_WORK TO BE COMPLETED_
Every line that includes the word "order" needs to be copied from the listing.
┌─ DATA BLOCK
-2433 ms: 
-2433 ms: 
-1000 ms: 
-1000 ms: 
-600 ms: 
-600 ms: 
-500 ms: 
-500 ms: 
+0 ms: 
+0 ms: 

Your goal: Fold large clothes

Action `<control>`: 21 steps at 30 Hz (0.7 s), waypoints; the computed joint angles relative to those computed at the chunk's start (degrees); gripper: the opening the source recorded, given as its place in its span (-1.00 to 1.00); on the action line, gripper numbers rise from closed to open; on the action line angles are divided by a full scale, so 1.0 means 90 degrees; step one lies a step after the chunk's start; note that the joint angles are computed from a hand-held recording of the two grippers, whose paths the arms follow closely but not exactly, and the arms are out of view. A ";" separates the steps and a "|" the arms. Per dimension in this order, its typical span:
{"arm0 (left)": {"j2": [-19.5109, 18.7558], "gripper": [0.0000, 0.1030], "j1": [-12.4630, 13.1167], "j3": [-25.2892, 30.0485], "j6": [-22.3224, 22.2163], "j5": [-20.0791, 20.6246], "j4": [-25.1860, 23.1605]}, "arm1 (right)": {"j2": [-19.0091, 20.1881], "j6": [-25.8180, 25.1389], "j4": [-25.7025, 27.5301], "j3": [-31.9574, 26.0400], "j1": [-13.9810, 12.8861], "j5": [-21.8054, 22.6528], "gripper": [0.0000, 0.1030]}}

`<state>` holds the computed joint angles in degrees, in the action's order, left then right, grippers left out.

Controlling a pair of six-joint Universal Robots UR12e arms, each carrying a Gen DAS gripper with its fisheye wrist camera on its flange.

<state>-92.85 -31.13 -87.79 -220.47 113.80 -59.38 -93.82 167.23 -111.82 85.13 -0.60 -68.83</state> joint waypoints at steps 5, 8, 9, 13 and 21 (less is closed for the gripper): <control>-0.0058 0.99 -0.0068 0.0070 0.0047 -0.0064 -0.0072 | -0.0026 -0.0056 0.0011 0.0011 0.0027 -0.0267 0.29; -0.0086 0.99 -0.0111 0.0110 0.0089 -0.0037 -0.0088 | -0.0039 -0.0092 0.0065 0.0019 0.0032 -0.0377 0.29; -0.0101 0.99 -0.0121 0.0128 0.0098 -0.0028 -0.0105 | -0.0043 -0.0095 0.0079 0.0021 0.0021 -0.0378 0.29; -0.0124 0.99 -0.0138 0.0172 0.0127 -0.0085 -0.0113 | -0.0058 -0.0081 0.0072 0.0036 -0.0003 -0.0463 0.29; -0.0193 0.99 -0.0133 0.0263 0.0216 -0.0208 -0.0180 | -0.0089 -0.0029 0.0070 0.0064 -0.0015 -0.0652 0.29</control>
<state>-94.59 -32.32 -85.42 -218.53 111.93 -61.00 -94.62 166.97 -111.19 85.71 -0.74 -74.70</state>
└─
_RESPONSE AREA_
Action `<control>`: 21 steps at 30 Hz (0.7 s), waypoints; the computed joint angles relative to those computed at the chunk's start (degrees); gripper: the opening the source recorded, given as its place in its span (-1.00 to 1.00); on the action line, gripper numbers rise from closed to open; on the action line angles are divided by a full scale, so 1.0 means 90 degrees; step one lies a step after the chunk's start; note that the joint angles are computed from a hand-held recording of the two grippers, whose paths the arms follow closely but not exactly, and the arms are out of view. A ";" separates the steps and a "|" the arms. Per dimension in this order, its typical span:
`<state>` holds the computed joint angles in degrees, in the action's order, left then right, grippers left out.

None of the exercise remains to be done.